Hij vervolgt: “We willen een verbod op inteelt. Maar dat niet alleen, er zal nieuw bloed in de probleemrassen moeten worden ingebracht van andere, maar wel gelijksoortige rassen. Dan krijg je dieren die er anders uitzien, maar dat is dan maar zo. Of een fokker minder geld voor zijn hond krijgt, doet niet ter zake. Het gaat om het dierenwelzijn. Daarom willen we ook een welzijnscertificaat invoeren.

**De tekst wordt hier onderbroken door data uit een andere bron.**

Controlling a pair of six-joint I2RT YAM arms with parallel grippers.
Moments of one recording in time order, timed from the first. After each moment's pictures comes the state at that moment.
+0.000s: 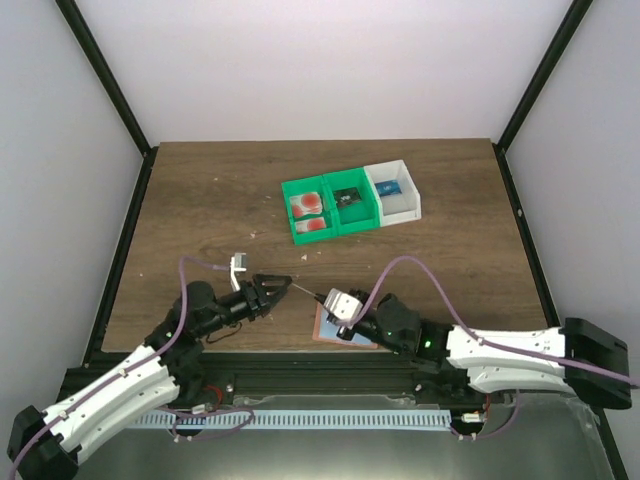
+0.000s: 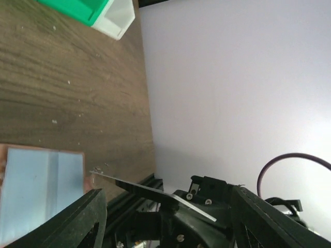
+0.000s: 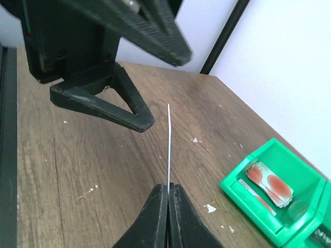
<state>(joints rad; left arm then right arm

Dat moet een belangrijk onderdeel zijn van de stamboom. Die moet niet uitsluitend gaan over het uiterlijk, maar over de mate van gezondheid en welbevinden van het dier. We willen ook de rasstandaarden aanpakken. Ik begrijp dat het belangrijk blijft hoe een hond eruit ziet, maar wees daar wat minder rigide in.

Minder dwingend. Sommige eigenschappen zullen moeten verdwijnen om een ras weer gezond te krijgen. De 'Fortuynhondjes' hebben vrijwel allemaal een hartafwijking. Dat

is bijna een rasstandaard geworden. Dat is toch cynisch? We zijn er ook vóór om de hondententoonstellingen te verbieden. Die houden het hele circus in stand. De prijswinnaar van vandaag is het fokdier van morgen en de leverancier van erfelijke afwijkingen van overmorgen. In enkele tientallen jaren zijn veel rassen enorm veranderd. Er wordt alleen naar het uiterlijk gekeken, niet naar gedrag, kracht of stabiliteit. En zo wordt er bijna een karikatuur van zo'n dier gemaakt. Dat is beslist niet ten gunste van het welzijn van de hond.”